Oscars 2026 recap: The biggest winners and best moments
Host Conan O'Brien guided viewers through the evening.
The biggest and brightest stars from across Hollywood and the world of entertainment gathered in Los Angeles on Sunday for the 98th Academy Awards.
"One Battle After Another" won the Oscar for best picture, while Jessie Buckley and Michael B. Jordan took home the Academy Awards for leading actress and leading actor. "One Battle After Another" won six total Oscars -- including best picture -- out of 13 nominations.
Scroll below to see how the night unfolded.
Key Headlines
'Bridesmaids' cast reunites onstage
The Oscars brought the cast of "Bridesmaids" together 15 years after the film’s 2011 release.
Rose Byrne, who is nominated for best actress this year for "If I Had Legs I'd Kick You," was joined onstage by Kristen Wiig, Maya Rudolph, Melissa McCarthy and Ellie Kemper to present the award for best original score.
McCarthy said on the red carpet earlier in the evening that she would film another “Bridesmaids” movie immediately, saying, “We really need comedies.”
'Mr. Nobody Against Putin' wins Oscar for best documentary feature film
"Mr. Nobody Against Putin" won the Oscar for best documentary feature film.
David Borenstein, the film’s co-director, shared a powerful message while accepting the award, saying the film "is about how you lose your country."
"What we saw when working with this footage, it’s that you lose it through countless small little acts of complicity. When we act complicit, when a government murders people on the streets of our major cities. When we don't say anything, when oligarchs take over the media and control how we can produce it and consume it," Borenstein said.
Other nominees in the category included "The Alabama Solution," "Come See Me in the Good Light," "Cutting Through Rocks," and "The Perfect Neighbor."
'All the Empty Rooms' wins Oscar for best documentary short film
"All the Empty Rooms,” which documents the bedrooms left behind when children are killed in school shootings, won the Oscar for best documentary short film.
Gloria Cazares, whose 9-year-old daughter Jackie was killed in the 2022 Robb Elementary School mass shooting in Uvalde, Texas, and whose bedroom was among those included in the documentary, spoke onstage as the filmmakers accepted the Oscar.
Since Jackie’s murder, “her bedroom has been frozen in time,” Cazares said.
“Jackie is more than just a headline. She is our light and our life," she said. "Gun violence is now the No. 1 cause of death in kids and teens. We believe that if the world could see their empty bedrooms, we would be a different America. Thank you.”

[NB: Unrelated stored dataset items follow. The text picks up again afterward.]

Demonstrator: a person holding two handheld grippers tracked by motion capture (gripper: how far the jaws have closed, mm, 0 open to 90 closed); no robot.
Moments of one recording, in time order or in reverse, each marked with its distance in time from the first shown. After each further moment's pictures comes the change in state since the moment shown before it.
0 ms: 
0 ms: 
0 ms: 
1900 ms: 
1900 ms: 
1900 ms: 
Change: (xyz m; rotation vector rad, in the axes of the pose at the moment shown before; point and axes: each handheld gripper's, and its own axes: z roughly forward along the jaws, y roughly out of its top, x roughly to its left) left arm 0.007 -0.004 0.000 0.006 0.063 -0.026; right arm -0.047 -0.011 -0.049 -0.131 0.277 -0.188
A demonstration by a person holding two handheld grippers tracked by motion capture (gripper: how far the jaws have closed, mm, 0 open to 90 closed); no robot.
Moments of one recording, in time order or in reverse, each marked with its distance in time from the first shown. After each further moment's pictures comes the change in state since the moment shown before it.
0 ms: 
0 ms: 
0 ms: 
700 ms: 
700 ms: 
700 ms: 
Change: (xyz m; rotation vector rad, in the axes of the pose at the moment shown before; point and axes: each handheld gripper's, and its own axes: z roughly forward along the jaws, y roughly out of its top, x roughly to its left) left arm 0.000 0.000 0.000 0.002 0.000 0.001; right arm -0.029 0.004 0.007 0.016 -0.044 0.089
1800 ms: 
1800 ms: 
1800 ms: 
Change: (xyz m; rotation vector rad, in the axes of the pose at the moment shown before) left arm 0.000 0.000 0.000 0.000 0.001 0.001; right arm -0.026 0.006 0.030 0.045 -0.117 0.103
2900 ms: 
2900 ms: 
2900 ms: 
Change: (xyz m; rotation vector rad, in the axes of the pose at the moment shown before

Other nominees in the category were "Armed Only with a Camera: The Life and Death of Brent Renaud," "Children No More: 'Were and Are Gone'," "The Devil is Busy" and "Perfectly a Strangeness."
'Avatar: Fire and Ash' wins Oscar for best visual effects
Joe Letteri, Richard Baneham, Eric Saindon, and Daniel Barrett have won the Oscar for best visual effects for the film "Avatar: Fire and Ash."
Other nominees in the category included "F1" (Ryan Tudhope, Nicolas Chevallier, Robert Harrington, and Keith Dawson); "Jurassic World Rebirth" (David Vickery, Stephen Aplin, Charmaine Chan, and Neil Corbould); "The Lost Bus" (Charlie Noble, David Zaretti, Russell Bowen, and Brandon K. McLaughlin); and "Sinners" (Michael Ralla, Espen Nordahl, Guido Wolter, and Donnie Dean).